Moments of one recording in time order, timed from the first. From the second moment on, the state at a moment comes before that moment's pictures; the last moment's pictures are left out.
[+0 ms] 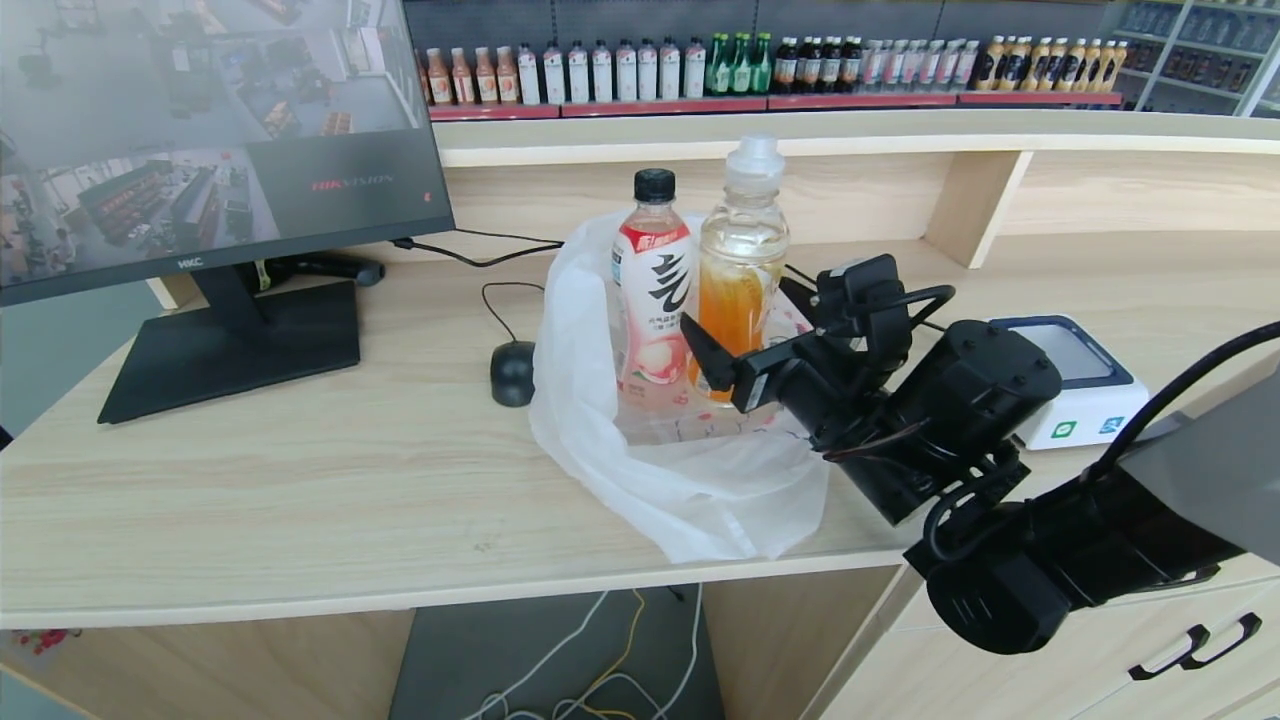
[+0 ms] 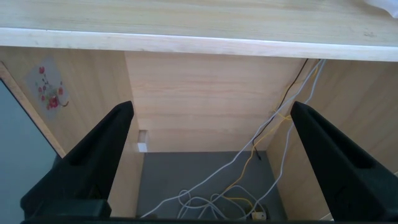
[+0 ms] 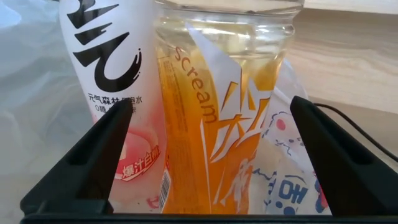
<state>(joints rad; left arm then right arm) 0.00 0.00 0.00 0.00 0.00 0.00 0.60 2.03 -0.88 -1.49 -0.09 -0.18</state>
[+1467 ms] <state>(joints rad) 0.00 0.00 0.00 0.00 0.00 0.00 0.45 0.45 -0.10 -0.15 -0.06 -0.16</state>
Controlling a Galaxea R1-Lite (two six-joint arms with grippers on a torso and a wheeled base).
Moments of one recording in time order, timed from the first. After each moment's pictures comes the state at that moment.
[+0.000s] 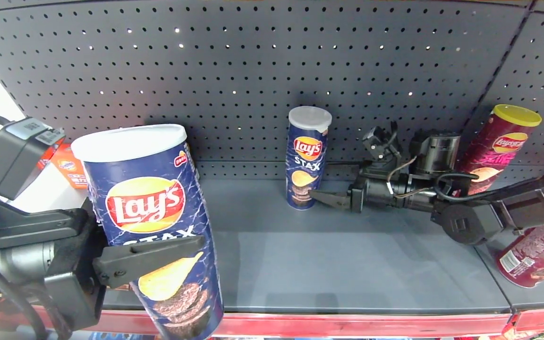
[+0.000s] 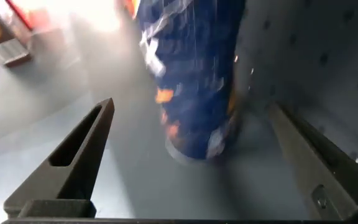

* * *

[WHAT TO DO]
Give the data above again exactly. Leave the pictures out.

[EXERCISE OUTPUT]
Moments of one recording in time order, timed from the first. From the second moment on, the state at a moment comes before that moment's pictures; the last moment's pictures are left out.
[+0 ms] 
[+0 ms] 
[+0 ms] 
<state>(joints rad; left arm then right arm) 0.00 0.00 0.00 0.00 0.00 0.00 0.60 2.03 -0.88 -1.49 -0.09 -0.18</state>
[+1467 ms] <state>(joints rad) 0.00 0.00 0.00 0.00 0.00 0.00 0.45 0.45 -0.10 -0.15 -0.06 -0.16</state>
Controlling a Galaxea R1-Lite (two six-joint arms with grippers on a torso and a wheeled base).
Moments of one recording in time order, timed from the first. After each moment's pictures comes the state at that moment.
[+0.000s] 
[+0.000s] 

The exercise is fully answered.